Xtr, Xte, ytr, yte = train_test_split(X, y, test_size=0.33, random_state=123)

clf = PMMLTreeClassifier(pmml="models/tree-iris.pmml")
clf.predict(Xte)
clf.score(Xte, yte)

To interpret the resulting tree, including categorical spits, we adapted the example from https://scikit-learn.org/stable/auto_examples/tree/plot_unveil_tree_structure.html:

node_indicator = clf.decision_path(X)
leaf_id = clf.apply(X)

sample_id = 0
# obtain ids of the nodes `sample_id` goes through, i.e., row `sample_id`
node_index = node_indicator.indices[node_indicator.indptr[sample_id]:
                                    node_indicator.indptr[sample_id + 1]]

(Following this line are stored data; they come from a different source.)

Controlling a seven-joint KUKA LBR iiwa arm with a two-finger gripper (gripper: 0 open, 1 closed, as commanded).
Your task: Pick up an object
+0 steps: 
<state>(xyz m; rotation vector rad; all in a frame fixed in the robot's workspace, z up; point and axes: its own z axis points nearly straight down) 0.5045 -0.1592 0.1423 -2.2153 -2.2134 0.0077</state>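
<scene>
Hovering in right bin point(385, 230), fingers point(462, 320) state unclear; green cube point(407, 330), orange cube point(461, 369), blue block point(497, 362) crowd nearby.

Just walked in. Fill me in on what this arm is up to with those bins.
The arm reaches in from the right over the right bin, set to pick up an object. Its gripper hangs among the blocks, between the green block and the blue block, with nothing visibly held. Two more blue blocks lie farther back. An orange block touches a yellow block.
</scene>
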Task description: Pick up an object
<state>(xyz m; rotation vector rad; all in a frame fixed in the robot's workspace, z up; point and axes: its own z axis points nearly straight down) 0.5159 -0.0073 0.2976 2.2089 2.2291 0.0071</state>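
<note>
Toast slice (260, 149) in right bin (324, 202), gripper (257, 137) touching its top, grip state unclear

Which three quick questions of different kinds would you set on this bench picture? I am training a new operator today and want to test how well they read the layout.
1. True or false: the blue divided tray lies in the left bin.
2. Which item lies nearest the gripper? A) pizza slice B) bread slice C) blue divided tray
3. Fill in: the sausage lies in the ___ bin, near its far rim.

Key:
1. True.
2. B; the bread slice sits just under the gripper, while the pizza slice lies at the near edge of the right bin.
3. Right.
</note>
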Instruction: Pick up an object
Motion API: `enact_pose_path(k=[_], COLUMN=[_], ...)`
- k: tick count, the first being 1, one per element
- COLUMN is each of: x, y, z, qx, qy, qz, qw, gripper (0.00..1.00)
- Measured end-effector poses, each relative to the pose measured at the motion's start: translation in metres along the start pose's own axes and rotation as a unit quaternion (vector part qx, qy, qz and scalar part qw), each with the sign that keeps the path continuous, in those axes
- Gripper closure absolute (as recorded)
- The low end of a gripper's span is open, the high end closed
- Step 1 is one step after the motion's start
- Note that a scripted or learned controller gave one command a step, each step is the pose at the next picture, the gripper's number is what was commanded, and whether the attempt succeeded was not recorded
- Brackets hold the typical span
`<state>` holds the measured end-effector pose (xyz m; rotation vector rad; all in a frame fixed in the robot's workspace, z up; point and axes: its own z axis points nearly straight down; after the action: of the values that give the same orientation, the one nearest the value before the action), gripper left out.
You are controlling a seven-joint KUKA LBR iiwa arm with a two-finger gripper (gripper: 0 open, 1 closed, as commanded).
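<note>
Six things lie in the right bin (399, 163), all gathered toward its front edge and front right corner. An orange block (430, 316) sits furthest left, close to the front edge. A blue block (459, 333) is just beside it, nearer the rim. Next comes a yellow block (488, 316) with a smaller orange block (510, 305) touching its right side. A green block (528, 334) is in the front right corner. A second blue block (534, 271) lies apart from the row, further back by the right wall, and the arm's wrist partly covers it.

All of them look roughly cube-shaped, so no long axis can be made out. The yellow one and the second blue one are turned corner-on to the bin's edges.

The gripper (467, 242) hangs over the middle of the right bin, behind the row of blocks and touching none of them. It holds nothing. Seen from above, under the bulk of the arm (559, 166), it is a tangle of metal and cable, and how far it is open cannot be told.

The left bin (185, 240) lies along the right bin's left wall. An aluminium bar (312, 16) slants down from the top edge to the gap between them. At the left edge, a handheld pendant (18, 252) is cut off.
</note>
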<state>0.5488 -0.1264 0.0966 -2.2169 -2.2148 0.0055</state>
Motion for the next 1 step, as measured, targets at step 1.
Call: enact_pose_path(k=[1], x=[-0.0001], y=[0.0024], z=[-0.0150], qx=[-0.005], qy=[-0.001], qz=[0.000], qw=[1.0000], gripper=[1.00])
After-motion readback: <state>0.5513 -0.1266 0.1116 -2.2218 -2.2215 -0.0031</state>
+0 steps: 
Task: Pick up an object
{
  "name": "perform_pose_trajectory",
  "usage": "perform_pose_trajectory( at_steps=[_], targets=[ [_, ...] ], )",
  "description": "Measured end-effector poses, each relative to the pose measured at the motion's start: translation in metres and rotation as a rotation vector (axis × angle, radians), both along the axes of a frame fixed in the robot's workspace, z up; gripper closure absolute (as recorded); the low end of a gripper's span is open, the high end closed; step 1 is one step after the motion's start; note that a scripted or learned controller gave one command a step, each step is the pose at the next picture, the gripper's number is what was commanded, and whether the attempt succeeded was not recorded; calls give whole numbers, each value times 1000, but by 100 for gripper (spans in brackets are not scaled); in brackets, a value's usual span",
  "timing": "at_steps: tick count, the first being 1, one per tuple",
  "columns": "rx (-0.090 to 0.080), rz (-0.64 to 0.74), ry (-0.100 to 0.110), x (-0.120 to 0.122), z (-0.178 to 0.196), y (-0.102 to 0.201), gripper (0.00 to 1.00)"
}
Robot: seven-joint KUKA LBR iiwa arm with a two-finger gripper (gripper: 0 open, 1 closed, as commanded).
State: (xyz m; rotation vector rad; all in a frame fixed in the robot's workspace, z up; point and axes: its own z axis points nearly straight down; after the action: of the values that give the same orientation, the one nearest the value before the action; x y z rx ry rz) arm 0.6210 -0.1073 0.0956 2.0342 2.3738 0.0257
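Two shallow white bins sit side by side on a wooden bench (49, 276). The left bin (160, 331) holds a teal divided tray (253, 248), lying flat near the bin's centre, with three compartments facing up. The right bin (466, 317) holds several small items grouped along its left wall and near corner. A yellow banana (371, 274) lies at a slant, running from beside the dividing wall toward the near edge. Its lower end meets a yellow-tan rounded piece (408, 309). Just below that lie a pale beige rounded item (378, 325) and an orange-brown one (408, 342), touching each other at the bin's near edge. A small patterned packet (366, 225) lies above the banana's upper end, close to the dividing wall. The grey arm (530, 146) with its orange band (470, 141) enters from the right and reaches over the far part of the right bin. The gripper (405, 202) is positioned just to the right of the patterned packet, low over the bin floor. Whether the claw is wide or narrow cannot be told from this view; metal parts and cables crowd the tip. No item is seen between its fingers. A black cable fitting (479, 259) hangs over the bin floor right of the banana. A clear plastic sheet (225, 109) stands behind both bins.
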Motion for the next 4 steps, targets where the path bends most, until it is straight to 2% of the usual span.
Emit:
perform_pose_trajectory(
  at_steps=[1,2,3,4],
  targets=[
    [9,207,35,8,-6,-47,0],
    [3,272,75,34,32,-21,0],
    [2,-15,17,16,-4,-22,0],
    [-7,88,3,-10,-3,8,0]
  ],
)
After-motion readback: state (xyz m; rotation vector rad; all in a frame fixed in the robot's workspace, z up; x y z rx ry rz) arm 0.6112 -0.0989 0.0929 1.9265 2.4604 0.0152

print('Rules used to predict sample {id}:\n'.format(id=sample_id))
for node_id in node_index:
  # continue to the next node if it is a leaf node
  if leaf_id[sample_id] == node_id:
    continue

  # check if value of the split feature for sample 0 is below threshold
  if isinstance(clf.tree_.threshold[node_id], list):
    threshold_sign = "in"
  elif (X.iloc[sample_id, clf.tree_.feature[node_id]] <= clf.tree_.threshold[node_id]):
    threshold_sign = "<="
  else:
    threshold_sign = ">"

  print("decision node {node} : (X[{sample}, {feature}] = {value}) "
        "{inequality} {threshold})".format(
    node=node_id,
    sample=sample_id,
    feature=clf.tree_.feature[node_id],
    value=X.iloc[sample_id, clf.tree_.feature[node_id]],
    inequality=threshold_sign,
    threshold=str(clf.tree_.threshold[node_id])))